**TO DO**: Transcribe exactly, and only, the lines that fall between the line containing "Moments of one" and the last line of the material, both ends included, omitting any pictures.

**SUPPLIED DATA**:

※

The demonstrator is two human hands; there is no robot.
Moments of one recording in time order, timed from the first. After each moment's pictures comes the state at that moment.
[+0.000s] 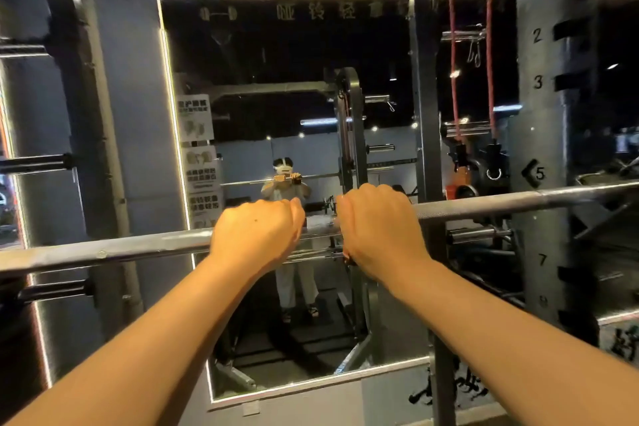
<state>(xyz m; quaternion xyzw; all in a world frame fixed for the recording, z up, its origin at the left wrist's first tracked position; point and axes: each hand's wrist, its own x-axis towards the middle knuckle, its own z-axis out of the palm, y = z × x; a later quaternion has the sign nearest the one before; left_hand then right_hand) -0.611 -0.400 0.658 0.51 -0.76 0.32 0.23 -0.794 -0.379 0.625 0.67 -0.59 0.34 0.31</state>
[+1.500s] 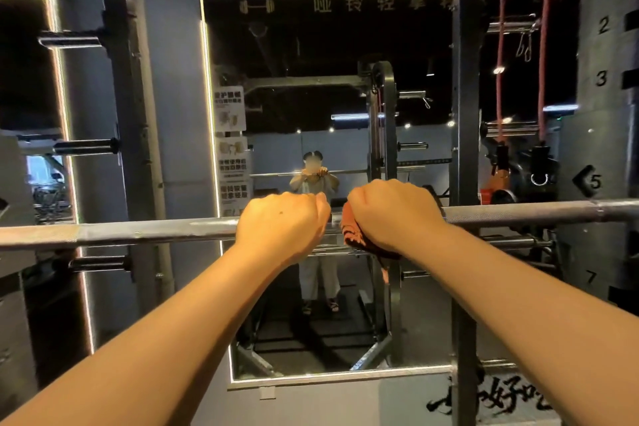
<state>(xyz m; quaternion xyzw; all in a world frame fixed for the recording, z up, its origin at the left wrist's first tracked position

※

**SOLUTION TO THIS PROBLEM**:
Moments of one recording in time order, timed from the first. After each moment's pictures comes the state at that moment.
[+0.000s] 
<state>(xyz m; quaternion xyzw; all in a world frame fixed for the recording, z up, its origin at the left wrist's first tracked position; point and axes: each hand's wrist, its own x-axis towards the middle knuckle, its own z-axis out of the palm, y = z × x; a later quaternion has the sign nearest the one before; left_hand then right_hand) -0.611 -0.400 0.658 0.51 -0.76 0.32 0.23 -0.794 -0.379 0.625 0.67 -0.59 0.34 0.31</state>
[+1.500s] 
<state>(xyz m; quaternion xyzw; all in a world frame fixed for the recording, z up, its origin at the left wrist's first tracked position

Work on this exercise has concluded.